GOAL OF THE EXERCISE:
Each entry needs to be given again, character for character.
◆ ◆ ◆ ◆ ◆
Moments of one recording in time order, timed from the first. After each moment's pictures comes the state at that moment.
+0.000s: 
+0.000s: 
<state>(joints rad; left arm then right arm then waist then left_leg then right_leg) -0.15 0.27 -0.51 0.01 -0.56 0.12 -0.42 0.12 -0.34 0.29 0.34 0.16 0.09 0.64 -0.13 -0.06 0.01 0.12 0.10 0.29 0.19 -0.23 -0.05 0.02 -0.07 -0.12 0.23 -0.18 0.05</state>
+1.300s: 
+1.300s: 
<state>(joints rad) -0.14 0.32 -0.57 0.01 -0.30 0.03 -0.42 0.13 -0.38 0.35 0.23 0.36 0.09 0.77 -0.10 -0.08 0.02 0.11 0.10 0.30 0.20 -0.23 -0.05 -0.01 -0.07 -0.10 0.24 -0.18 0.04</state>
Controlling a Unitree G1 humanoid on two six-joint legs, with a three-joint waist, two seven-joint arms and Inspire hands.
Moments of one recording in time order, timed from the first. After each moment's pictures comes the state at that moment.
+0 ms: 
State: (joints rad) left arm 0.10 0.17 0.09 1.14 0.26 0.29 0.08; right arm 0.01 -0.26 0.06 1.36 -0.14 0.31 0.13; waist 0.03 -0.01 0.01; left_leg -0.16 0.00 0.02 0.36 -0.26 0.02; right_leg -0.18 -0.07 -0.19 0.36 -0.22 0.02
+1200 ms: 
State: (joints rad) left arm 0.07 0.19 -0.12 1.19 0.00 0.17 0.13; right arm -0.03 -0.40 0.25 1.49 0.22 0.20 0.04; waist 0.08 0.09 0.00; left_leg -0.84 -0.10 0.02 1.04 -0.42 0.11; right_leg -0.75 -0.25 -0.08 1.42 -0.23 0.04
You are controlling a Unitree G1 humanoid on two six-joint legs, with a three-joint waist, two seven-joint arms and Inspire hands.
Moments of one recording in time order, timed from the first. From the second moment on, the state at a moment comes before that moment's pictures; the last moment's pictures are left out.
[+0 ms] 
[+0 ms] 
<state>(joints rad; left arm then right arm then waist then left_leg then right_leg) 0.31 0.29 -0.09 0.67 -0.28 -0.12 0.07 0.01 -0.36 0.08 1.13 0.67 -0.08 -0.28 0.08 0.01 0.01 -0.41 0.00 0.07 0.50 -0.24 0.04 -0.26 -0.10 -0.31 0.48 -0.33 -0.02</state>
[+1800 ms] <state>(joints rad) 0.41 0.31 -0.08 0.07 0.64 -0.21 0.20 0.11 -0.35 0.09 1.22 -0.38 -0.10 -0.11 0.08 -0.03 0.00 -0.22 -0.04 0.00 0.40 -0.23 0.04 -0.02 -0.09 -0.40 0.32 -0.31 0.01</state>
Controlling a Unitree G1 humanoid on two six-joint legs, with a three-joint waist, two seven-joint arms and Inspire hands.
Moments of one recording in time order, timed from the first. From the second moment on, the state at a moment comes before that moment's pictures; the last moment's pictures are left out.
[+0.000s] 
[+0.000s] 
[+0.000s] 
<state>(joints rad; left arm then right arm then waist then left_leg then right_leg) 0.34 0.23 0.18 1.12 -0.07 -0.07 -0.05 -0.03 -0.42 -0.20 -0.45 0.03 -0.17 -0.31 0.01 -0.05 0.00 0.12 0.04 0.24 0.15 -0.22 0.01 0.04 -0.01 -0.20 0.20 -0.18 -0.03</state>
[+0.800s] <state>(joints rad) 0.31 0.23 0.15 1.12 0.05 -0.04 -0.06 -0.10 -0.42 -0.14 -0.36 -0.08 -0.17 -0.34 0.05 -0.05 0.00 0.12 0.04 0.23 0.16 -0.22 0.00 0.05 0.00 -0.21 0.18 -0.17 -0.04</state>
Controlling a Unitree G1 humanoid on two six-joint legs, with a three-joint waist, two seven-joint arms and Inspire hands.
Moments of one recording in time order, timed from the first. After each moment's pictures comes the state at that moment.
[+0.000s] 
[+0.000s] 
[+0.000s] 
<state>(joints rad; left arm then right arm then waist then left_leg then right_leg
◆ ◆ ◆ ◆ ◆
ANSWER:
Moments of one recording in time order, timed from the first. After each moment's pictures comes the state at that moment.
+0.000s: 
+0.000s: 
<state>(joints rad; left arm then right arm then waist then left_leg then right_leg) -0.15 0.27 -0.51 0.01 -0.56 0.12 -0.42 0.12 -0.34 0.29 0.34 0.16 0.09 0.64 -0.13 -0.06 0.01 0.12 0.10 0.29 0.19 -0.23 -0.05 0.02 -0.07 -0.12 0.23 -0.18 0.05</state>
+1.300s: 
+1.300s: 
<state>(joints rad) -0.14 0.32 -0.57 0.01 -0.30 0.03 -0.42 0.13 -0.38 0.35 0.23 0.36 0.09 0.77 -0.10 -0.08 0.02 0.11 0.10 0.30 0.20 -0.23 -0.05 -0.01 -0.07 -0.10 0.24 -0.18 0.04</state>
Controlling a Unitree G1 humanoid on two six-joint legs, with a three-joint waist, two seven-joint arms and Inspire hands.
Moments of one recording in time order, timed from the first. After each moment's pictures comes the state at that moment.
+0 ms: 
State: (joints rad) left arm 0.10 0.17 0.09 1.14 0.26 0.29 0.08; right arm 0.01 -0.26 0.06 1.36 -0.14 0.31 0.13; waist 0.03 -0.01 0.01; left_leg -0.16 0.00 0.02 0.36 -0.26 0.02; right_leg -0.18 -0.07 -0.19 0.36 -0.22 0.02
+1200 ms: 
State: (joints rad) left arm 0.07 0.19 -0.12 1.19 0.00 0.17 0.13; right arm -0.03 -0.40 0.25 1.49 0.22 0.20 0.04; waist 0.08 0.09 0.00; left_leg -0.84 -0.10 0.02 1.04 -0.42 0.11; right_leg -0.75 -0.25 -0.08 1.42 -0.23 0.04
You are controlling a Unitree G1 humanoid on two six-joint legs, with a three-joint waist, two seven-joint arms and Inspire hands.
Moments of one recording in time order, timed from the first. From the second moment on, the state at a moment comes before that moment's pictures; the last moment's pictures are left out.
[+0 ms] 
[+0 ms] 
<state>(joints rad; left arm then right arm then waist then left_leg then right_leg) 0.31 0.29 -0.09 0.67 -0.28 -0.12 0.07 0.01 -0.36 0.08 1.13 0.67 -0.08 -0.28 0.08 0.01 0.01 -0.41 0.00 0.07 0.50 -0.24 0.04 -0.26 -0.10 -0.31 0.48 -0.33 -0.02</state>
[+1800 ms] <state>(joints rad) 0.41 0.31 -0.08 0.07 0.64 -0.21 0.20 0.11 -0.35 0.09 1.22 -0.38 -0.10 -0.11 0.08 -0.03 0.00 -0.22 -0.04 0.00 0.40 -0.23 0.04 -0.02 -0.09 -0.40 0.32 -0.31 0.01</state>
Controlling a Unitree G1 humanoid on two six-joint legs, with a three-joint waist, two seven-joint arms and Inspire hands.
Moments of one recording in time order, timed from the first. From the second moment on, the state at a moment comes before that moment's pictures; the last moment's pictures are left out.
[+0.000s] 
[+0.000s] 
[+0.000s] 
<state>(joints rad; left arm then right arm then waist then left_leg then right_leg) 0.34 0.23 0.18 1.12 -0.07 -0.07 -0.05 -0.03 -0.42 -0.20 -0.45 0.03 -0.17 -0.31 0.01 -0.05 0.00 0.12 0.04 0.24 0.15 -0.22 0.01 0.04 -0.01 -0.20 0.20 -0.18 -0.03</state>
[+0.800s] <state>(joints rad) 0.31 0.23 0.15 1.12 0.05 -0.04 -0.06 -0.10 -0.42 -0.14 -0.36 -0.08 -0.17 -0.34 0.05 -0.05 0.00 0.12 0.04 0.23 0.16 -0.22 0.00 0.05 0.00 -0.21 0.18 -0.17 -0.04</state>
Controlling a Unitree G1 humanoid on two six-joint legs, with a three-joint waist, two seven-joint arms and Inspire hands.
Moments of one recording in time order, timed from the first. After each moment's pictures comes the state at that moment.
[+0.000s] 
[+0.000s] 
[+0.000s] 
<state>(joints rad; left arm then right arm then waist then left_leg then right_leg

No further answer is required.